**EXERCISE OBJECTIVE**:
Would you transcribe the whole listing exactly, minus its pictures?

=== SUPPLIED ENTRIES ===

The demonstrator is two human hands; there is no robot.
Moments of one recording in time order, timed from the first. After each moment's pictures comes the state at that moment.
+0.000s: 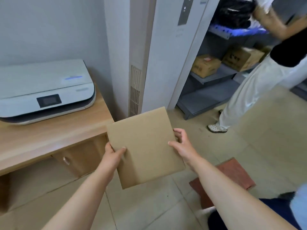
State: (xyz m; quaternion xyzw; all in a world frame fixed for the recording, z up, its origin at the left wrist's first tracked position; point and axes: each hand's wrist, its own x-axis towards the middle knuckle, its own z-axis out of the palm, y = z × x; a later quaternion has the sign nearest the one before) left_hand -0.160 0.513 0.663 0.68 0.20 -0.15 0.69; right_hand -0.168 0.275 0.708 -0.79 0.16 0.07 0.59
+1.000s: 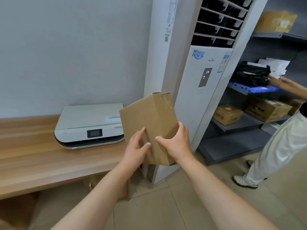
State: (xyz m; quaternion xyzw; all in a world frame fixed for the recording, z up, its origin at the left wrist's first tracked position) left_hand -0.152 0.530 0.840 0.78 0.00 0.06 0.62; right_hand -0.128 0.385 0.875 -0.88 0.03 -0.10 0.46
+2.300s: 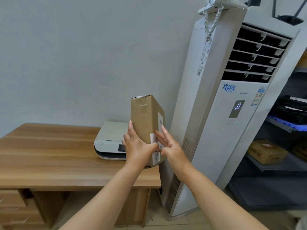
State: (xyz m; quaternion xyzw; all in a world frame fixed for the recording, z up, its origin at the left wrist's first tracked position) left_hand -0.179 0.572 0.922 0.79 0.20 0.27 0.52; right_hand -0.154 0.452 0.931 -0.74 -0.24 0.13 0.61
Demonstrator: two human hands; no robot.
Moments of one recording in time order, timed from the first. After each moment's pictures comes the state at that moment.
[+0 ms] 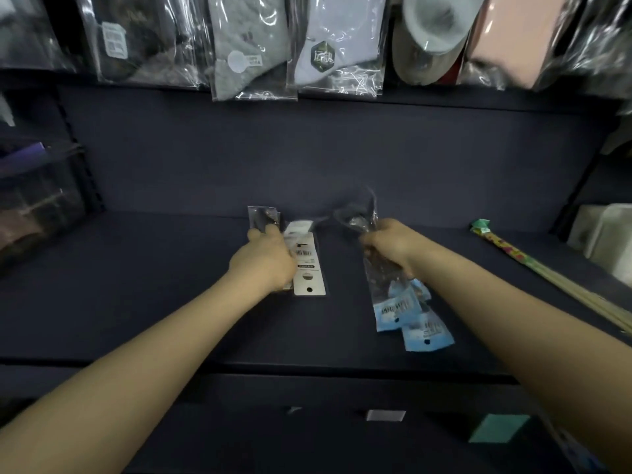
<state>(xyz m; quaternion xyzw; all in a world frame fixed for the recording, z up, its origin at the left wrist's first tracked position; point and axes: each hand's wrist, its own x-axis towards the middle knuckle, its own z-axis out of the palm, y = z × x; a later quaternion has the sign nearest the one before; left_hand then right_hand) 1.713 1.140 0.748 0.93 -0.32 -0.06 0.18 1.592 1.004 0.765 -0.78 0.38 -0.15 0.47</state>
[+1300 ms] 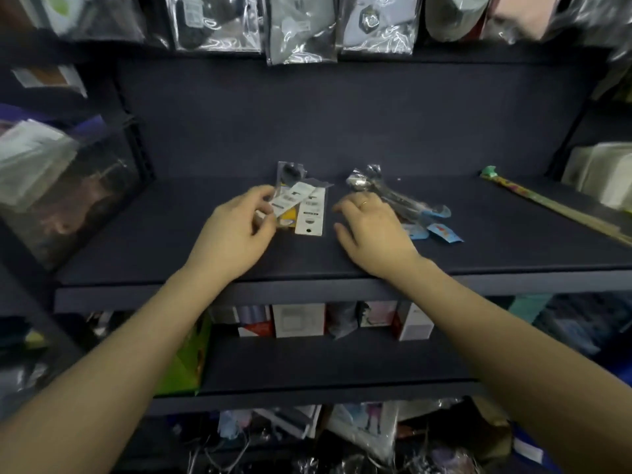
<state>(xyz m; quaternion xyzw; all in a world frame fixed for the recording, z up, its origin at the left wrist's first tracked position) 1.748 1.301 0.738 0.77 -0.52 0.12 0.36 1.597 1.157 0.728 -0.94 0.19 -0.27 -0.03</state>
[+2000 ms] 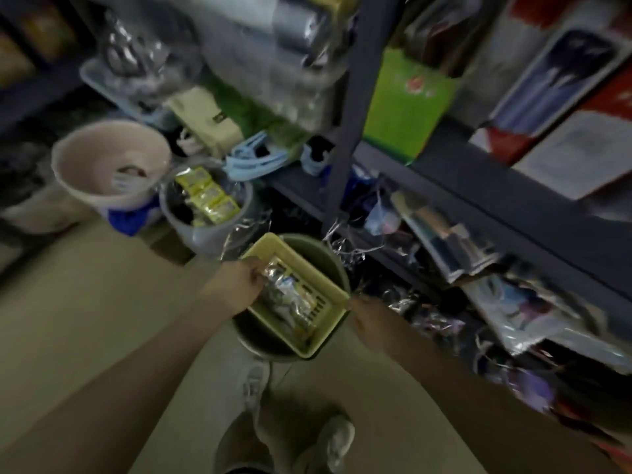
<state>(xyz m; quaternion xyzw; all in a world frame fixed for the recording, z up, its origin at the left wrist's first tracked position) 1.681 1.677 0.380 0.95 -0.10 -0.20 0.21 1.588 1.439 0.347 -0.94 -0.02 0.28 0.17</state>
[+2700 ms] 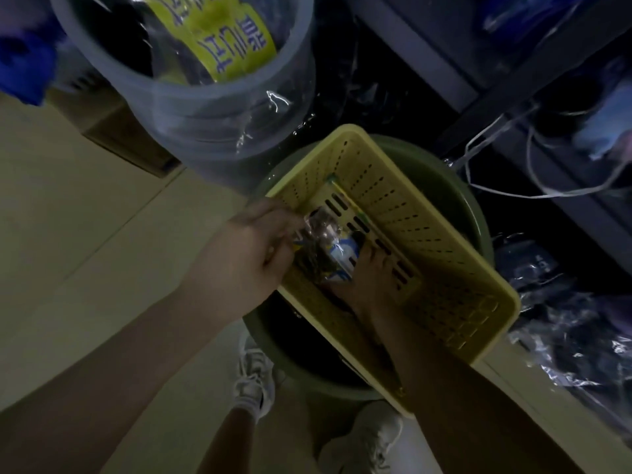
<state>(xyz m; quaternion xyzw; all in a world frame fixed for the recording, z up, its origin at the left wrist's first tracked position) 1.747 1.753 0.137 0.90 -0.20 -0.17 0.36 1.690 1.568 0.001 -0.91 0.18 0.34 0.17</state>
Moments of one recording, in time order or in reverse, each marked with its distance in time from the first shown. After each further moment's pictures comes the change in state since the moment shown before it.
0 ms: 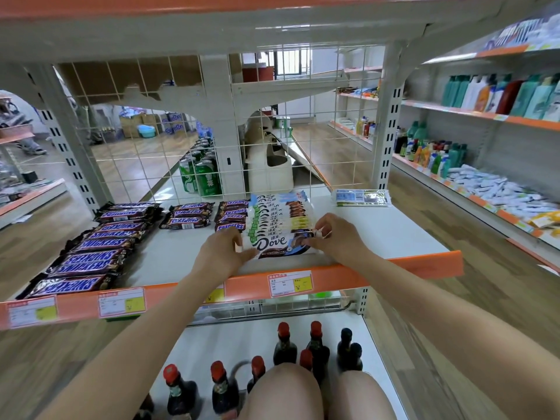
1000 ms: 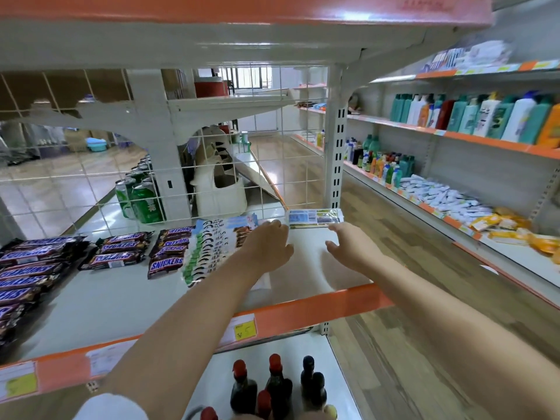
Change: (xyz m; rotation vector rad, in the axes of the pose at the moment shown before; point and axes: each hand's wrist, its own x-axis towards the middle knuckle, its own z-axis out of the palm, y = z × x) left_hand 0.070 0.157 0.064 0.358 -0.125 0.522; right_hand 0.037 0.086 -0.083 -0.483 0.055 0.032
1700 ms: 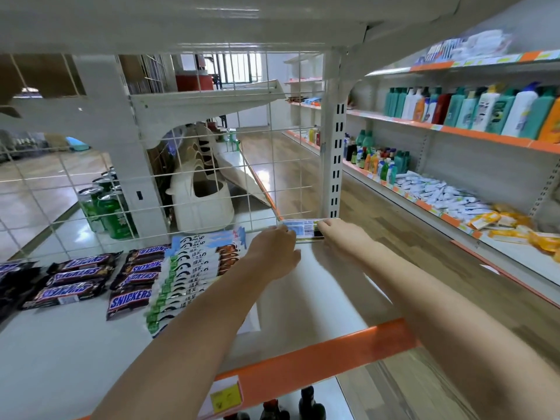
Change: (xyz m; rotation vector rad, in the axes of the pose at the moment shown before) left_hand 0.068 0.001 0.029 -0.011 0.024 0.049; right_hand 0.098 0.031 0.026 -0.422 -0.114 -0.188
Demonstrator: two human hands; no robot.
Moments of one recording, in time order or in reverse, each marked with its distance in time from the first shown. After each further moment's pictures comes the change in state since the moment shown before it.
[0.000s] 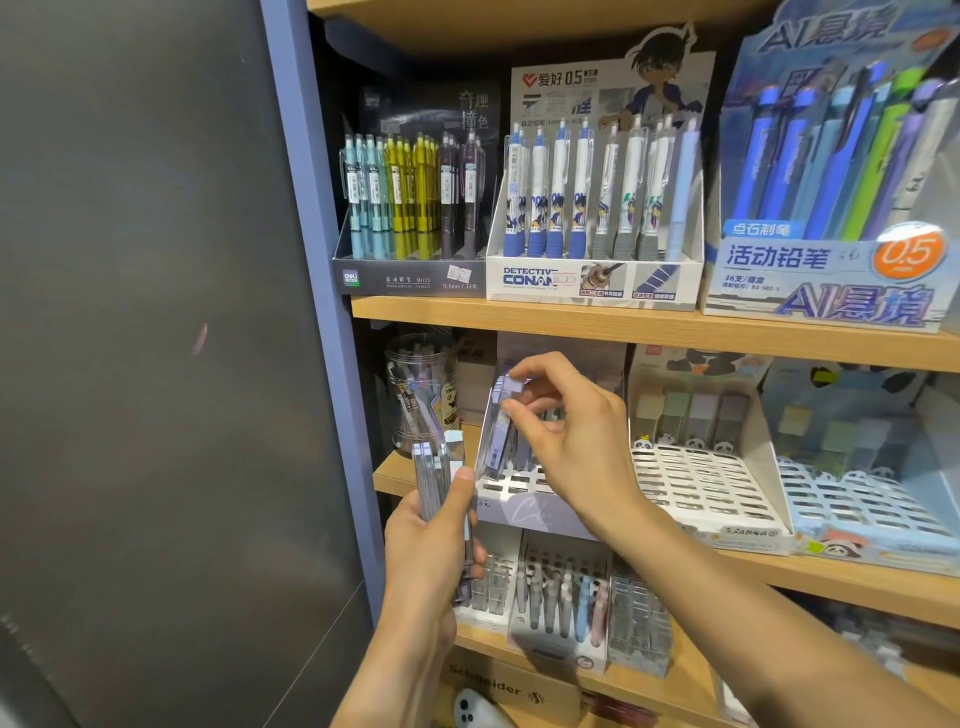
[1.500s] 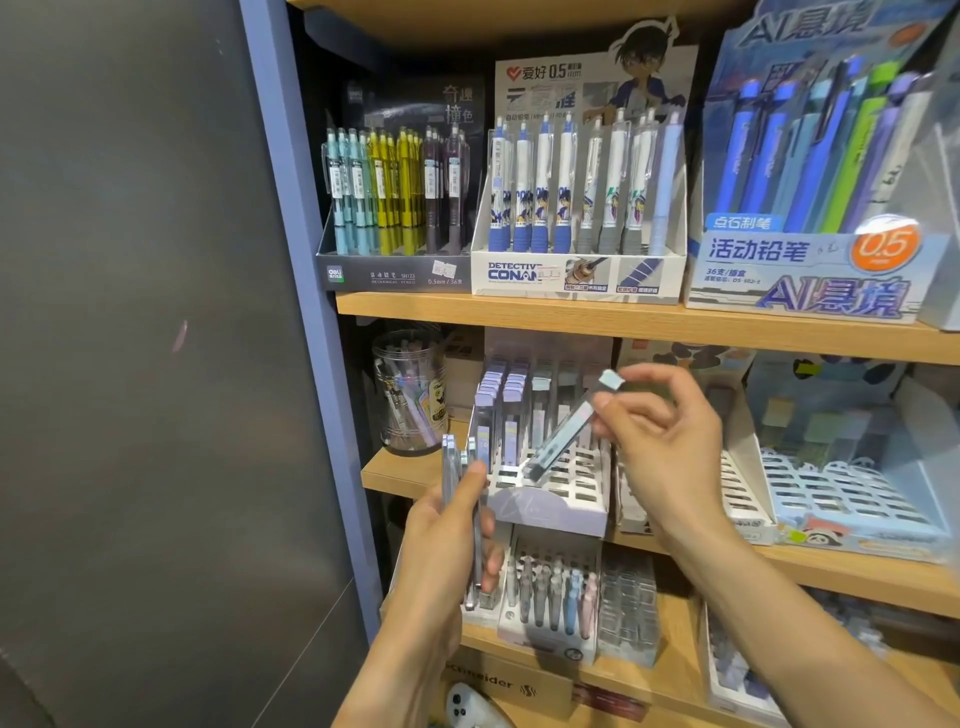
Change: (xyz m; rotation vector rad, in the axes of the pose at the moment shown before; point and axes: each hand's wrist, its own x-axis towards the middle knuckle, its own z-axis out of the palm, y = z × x) left_hand -0.008 -0.002 0.007 -0.023 -0.246 -0.045; right_hand -0.021 0.009 -0.055 0.352 0.259 0.479
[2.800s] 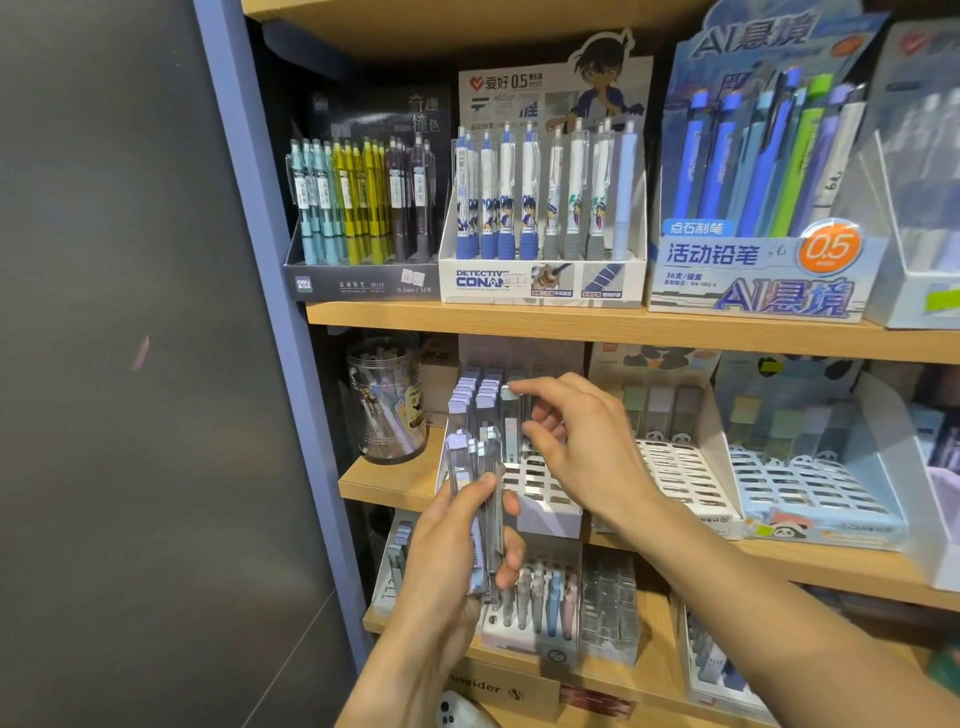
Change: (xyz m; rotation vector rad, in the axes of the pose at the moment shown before) left_hand -0.001 -0.005 0.028 -0.234 -0.148 -0.018; right_hand 0.020 0.013 0.012 -0.724 -0.326 -0.481
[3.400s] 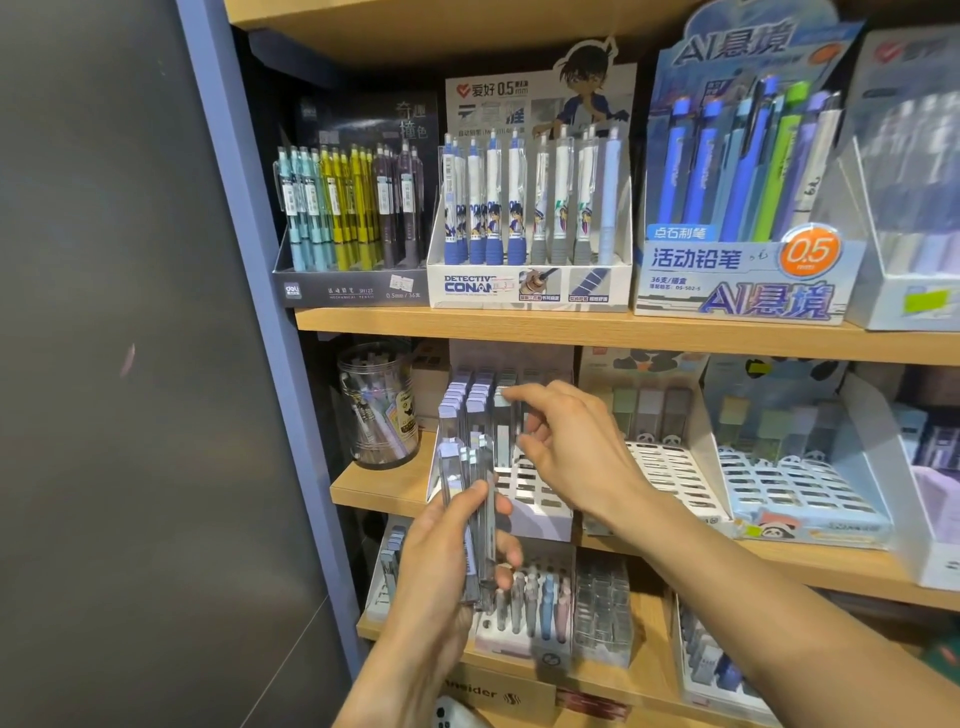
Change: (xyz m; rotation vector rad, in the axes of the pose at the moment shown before) left_hand -0.005 0.001 0.005 0.057 0.075 -0.038; right_hand 0.005 0.001 -0.005 -0.102 -0.132 0.057
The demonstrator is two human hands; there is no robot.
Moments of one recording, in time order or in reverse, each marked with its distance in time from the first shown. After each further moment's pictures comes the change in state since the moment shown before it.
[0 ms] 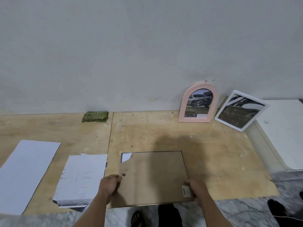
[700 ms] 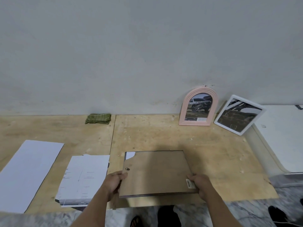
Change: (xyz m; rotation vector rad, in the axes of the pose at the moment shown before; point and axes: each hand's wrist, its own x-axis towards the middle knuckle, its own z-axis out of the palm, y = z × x) left_hand -0.005 0.011 -0.005 -0.163 -0.263 -0.020; right_hand -0.007 -0.023 -0.013 0.218 -0.074 -0.042
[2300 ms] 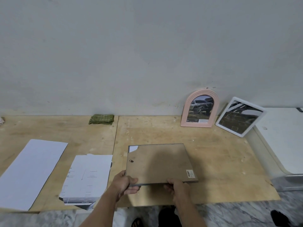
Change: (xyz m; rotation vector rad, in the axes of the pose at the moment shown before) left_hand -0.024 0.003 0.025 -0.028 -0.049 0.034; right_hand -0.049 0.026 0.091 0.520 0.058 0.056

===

**YOUR RESPONSE**:
The demonstrator is two human hands; there is no robot.
Moments of one recording in time order, timed from the first. After each moment's pictures comes the state at that moment.
+0.000s: 
State: (xyz m; quaternion xyzw; all in a world frame fixed for the recording, z up, its origin at the left wrist's first tracked position; point and axes: each hand's wrist, its own x-axis towards the middle knuckle, its own z-axis out of the palm, y = z × x; a later quaternion has the sign nearest the one before) left_hand -0.160 0.513 0.663 0.68 0.20 -0.15 0.69; right_hand -0.168 0.275 0.708 -0.79 0.16 0.07 0.59
+1.000s: 
State: (xyz m; quaternion xyzw; all in a world frame fixed for the recording, z up, its origin at the left wrist's first tracked position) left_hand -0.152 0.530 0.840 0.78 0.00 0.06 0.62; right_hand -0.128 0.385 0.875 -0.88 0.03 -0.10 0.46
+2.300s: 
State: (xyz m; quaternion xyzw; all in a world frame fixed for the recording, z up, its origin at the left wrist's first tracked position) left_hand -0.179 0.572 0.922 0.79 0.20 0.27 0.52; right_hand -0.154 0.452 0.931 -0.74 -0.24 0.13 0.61
Demonstrator: two human hands; no robot.
Moments of one recording in time order, timed from the first. After each moment's pictures comes the state at that moment.
[+0 ms] 
<state>(xyz m; quaternion xyzw; all in a world frame fixed for the recording, z up, its origin at the left wrist's first tracked position; point and axes: each hand's wrist, its own x-axis towards the middle knuckle, its own z-axis out of the palm, y = z × x; a later quaternion has the sign nearest the one before; left_hand then right_hand) 1.713 1.140 0.748 0.93 -0.32 -0.06 0.18 1.592 1.004 0.765 -0.78 0.38 -0.15 0.47</state>
[+1300 ms] 
<state>(xyz m; quaternion xyzw; all in a world frame fixed for the recording, z up, its origin at the left wrist's first tracked position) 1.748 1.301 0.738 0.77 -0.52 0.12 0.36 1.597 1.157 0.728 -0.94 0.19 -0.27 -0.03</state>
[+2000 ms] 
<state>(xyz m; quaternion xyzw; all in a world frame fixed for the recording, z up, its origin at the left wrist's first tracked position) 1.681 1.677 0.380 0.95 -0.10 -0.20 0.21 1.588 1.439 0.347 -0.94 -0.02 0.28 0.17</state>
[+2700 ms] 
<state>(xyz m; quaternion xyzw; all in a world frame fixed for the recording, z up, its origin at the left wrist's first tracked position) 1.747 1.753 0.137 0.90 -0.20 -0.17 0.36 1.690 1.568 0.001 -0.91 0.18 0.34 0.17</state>
Moments of one recording, in time order or in reverse, each marked with its distance in time from the first shown. After each further moment's pictures comes the change in state since the moment shown before it.
0 ms: 
1000 ms: 
Change: (xyz m; rotation vector rad, in the axes of the pose at the moment shown before; point and axes: each hand's wrist, its own x-axis towards the middle knuckle, its own z-axis out of the palm, y = z × x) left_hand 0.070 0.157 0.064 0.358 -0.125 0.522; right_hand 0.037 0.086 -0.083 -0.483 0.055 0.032
1700 ms: 
Change: (xyz m; rotation vector rad, in the axes of the pose at the moment shown before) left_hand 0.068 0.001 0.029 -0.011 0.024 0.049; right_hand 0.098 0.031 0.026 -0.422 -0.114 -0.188
Demonstrator: two human hands; no robot.
Moments of one recording, in time order or in reverse, each marked with its distance in time from the first shown. After each further moment's pictures comes the change in state since the moment shown before it.
[0.000s] 
[1.500s] 
Change: (xyz m; rotation vector rad, in the axes of the pose at the moment shown before; point and axes: each hand's wrist, its own x-axis towards the middle knuckle, its own z-axis out of the palm, y = z × x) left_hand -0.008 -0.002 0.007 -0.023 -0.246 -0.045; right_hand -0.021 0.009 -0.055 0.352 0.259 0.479
[2.800s] 
Change: (xyz m; rotation vector rad, in the axes of the pose at the moment shown before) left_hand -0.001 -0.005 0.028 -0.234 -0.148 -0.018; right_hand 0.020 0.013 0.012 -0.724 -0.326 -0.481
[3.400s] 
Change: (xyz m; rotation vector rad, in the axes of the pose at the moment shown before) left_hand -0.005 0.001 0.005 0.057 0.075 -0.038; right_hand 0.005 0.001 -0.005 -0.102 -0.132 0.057
The demonstrator is two human hands; there is no robot.
Moments of one recording, in time order or in reverse, each marked with its distance in time from the first shown. After each further moment's pictures comes the change in state since the moment shown before it.
[0 ms] 
[700 ms] 
Change: (xyz m; rotation vector rad, in the axes of the pose at the moment shown before; point and axes: each hand's wrist, its own x-axis towards the middle knuckle, its own z-axis out of the palm, y = z × x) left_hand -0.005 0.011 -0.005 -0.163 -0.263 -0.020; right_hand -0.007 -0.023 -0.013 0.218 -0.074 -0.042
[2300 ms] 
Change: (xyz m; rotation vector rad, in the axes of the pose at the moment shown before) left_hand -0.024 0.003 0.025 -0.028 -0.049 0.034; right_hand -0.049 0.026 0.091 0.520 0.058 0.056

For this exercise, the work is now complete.